Could you copy exactly the line that contains "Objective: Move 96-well" and every line after it to the end of the records, and nothing more?

----

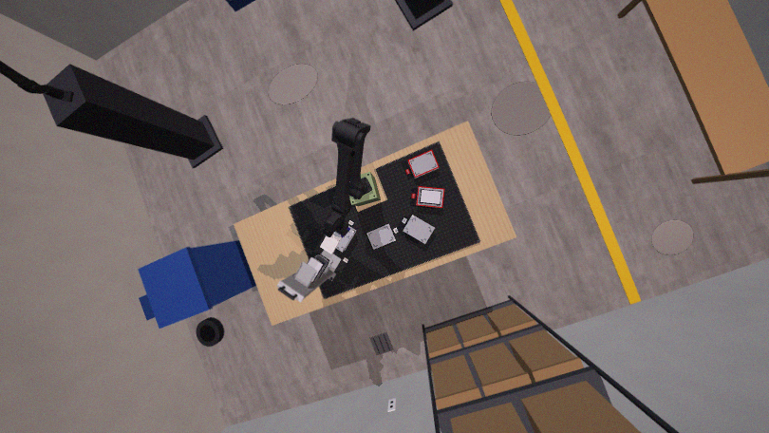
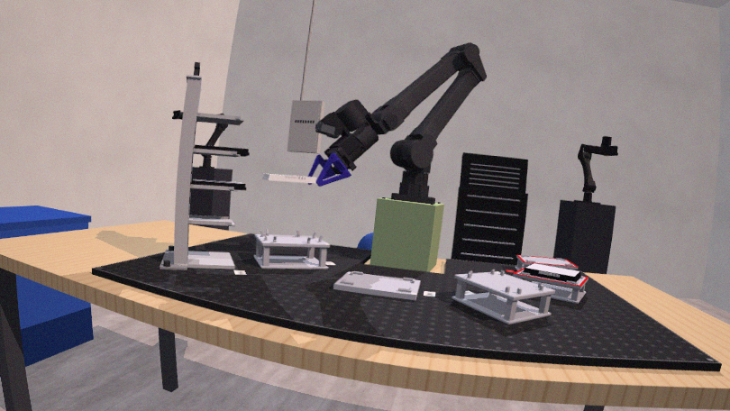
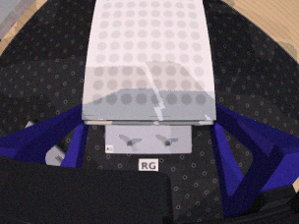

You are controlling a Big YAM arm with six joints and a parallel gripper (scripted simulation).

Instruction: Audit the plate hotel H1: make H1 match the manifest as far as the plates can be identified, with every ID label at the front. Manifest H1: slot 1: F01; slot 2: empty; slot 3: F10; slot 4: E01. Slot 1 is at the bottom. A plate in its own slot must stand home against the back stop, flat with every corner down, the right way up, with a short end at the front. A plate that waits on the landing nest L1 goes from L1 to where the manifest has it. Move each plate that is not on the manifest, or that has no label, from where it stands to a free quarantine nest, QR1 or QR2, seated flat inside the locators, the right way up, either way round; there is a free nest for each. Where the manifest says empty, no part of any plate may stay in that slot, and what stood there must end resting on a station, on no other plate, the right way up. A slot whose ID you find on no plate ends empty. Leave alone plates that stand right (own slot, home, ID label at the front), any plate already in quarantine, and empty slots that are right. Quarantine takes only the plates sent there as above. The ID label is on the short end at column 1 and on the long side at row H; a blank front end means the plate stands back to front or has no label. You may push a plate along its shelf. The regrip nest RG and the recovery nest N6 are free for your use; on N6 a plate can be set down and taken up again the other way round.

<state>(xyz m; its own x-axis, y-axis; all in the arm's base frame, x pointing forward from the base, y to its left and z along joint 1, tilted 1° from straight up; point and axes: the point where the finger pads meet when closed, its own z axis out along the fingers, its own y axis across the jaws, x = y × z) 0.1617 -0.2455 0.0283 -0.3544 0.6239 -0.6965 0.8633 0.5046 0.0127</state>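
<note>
My gripper is now 30 mm short of the white well plate and 50 mm to the left of it. Round my hand: RG label 30 mm behind, 50 mm to the left, 200 mm below; then H1 tag 180 mm ahead, 110 mm to the right, 200 mm below; then regrip nest RG 30 mm ahead, 40 mm to the right, 150 mm below.
</note>
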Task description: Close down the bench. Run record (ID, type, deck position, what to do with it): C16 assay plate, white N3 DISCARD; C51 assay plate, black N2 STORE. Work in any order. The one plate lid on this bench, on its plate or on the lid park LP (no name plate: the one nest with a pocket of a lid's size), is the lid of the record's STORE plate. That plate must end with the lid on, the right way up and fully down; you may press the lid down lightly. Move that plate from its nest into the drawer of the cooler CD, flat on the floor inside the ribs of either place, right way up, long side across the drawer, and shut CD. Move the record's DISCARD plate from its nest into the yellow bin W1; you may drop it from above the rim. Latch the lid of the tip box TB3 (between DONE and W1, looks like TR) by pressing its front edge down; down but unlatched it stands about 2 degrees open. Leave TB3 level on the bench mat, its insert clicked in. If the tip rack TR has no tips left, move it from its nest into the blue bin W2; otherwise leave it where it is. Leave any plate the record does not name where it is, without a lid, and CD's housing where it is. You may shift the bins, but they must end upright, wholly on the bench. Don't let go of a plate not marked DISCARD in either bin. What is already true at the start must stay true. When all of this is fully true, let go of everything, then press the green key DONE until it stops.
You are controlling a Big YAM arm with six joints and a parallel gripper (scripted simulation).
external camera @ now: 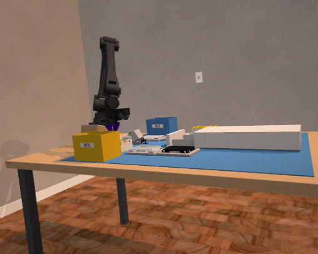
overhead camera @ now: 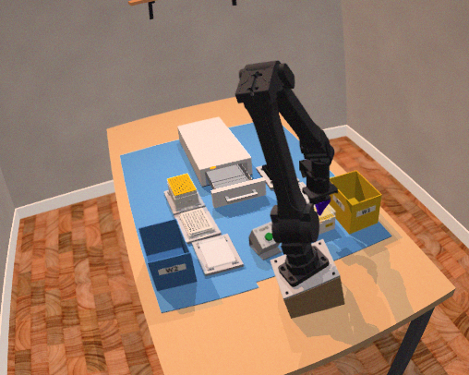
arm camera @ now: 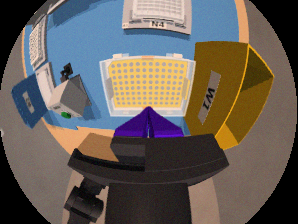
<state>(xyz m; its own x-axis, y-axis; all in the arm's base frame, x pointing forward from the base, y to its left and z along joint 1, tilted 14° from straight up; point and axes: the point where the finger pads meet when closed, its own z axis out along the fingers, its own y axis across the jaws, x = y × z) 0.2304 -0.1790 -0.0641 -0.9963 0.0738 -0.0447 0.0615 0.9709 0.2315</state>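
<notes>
Now: hand 3 cm short of the tip box lid and 2 cm above it. Also, from my hand: tip box TB3: 4 cm below, 3 cm ahead; then yellow bin W1: 16 cm to the right, 4 cm below, 1 cm ahead; then green key DONE: 19 cm to the left, 1 cm below, 1 cm behind.
</notes>
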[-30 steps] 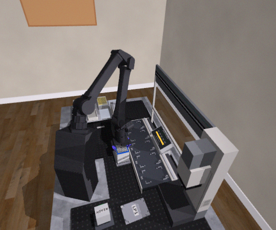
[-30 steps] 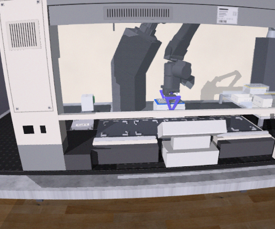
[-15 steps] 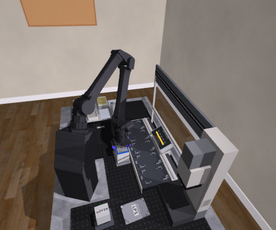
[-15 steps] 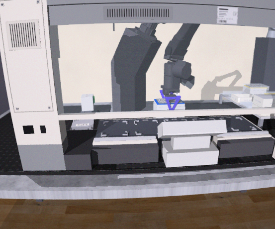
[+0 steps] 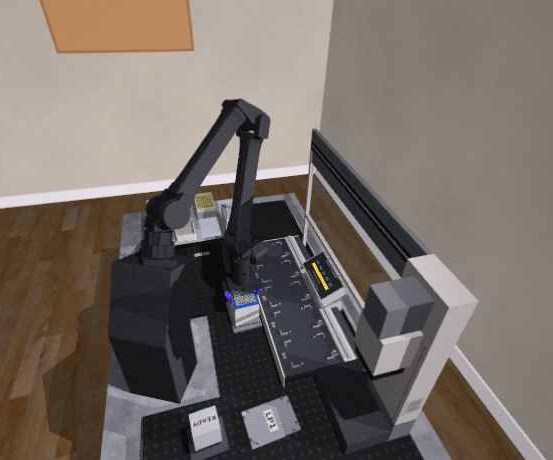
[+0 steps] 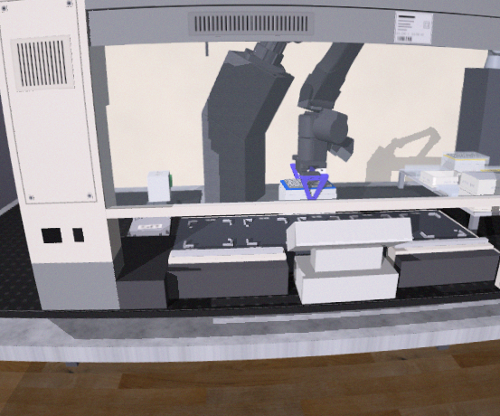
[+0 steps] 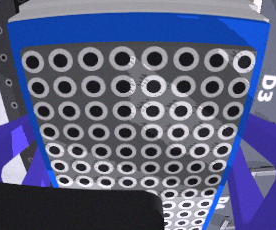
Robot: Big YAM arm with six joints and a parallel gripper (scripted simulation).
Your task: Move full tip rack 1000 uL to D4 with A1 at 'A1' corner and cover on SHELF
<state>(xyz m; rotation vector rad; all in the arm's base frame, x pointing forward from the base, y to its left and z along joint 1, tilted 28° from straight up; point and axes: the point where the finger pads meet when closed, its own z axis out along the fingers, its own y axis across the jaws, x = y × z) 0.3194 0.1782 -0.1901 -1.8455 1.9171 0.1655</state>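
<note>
Now: hand 1 cm short of the tip rack and 1 cm to the left of it. Also, from my hand: shelf label: 10 cm behind, 37 cm to the left, 8 cm below; then ready block: 19 cm behind, 36 cm to the right, 1 cm below; then regrip nest RG: 8 cm below.
</note>
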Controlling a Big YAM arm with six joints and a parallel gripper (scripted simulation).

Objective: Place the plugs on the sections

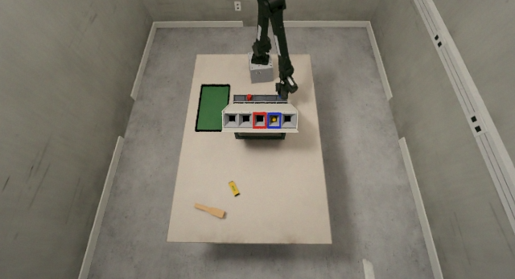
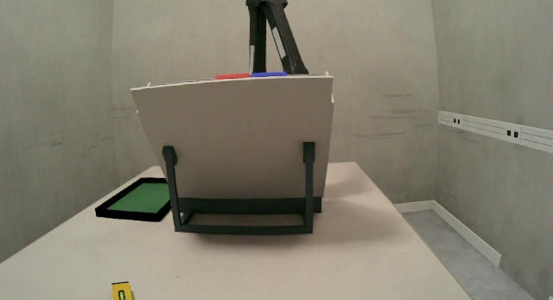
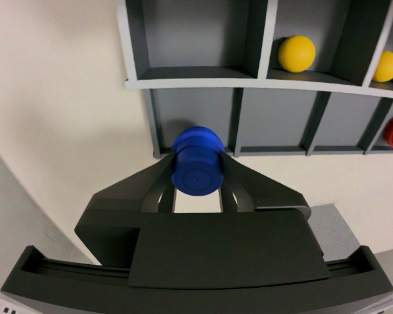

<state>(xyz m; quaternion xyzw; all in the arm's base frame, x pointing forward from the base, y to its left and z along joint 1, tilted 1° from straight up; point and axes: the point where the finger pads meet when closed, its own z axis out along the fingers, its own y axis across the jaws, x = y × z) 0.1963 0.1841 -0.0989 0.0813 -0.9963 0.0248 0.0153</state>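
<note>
My gripper is now right at the blue plug. Round my hand: blue band: 350 mm ahead, 260 mm above, 20 mm to the right; red plug: 220 mm to the right, 40 mm ahead, 30 mm below; cover: 220 mm ahead, 150 mm above, 120 mm to the right.
</note>
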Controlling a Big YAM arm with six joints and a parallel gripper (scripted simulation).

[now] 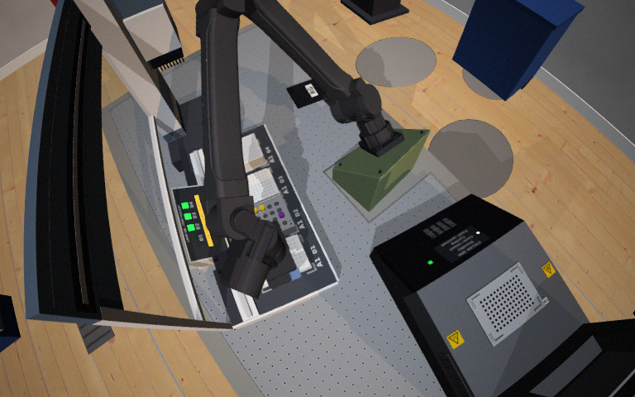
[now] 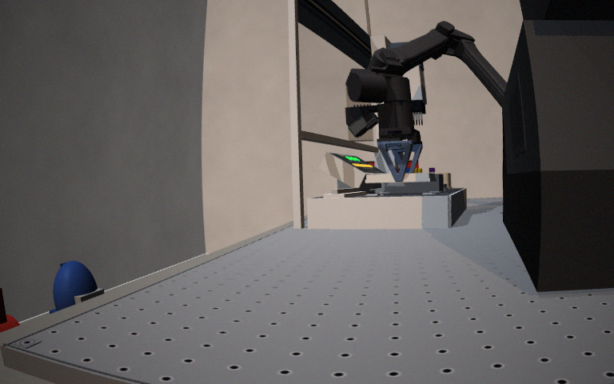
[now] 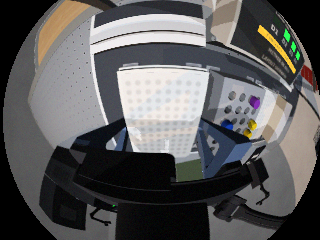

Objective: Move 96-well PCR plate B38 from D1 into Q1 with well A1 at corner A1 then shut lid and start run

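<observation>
Now: the tube cooling block 10 mm behind my hand, 100 mm to the right of it and 10 mm below it. From my hand the other things lie so: RG nest (360 mm behind, 470 mm to the right, 90 mm below); deep-well block (40 mm behind, 310 mm to the right, 10 mm below); pipetting head (560 mm to the right, 300 mm above).
</observation>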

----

* Written response *
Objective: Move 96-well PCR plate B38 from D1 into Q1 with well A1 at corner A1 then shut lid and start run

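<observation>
Now: the tube cooling block 10 mm behind my hand, 100 mm to the right of it and 10 mm below it. From my hand the other things lie so: RG nest (360 mm behind, 470 mm to the right, 90 mm below); deep-well block (40 mm behind, 310 mm to the right, 10 mm below); pipetting head (560 mm to the right, 300 mm above).
</observation>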

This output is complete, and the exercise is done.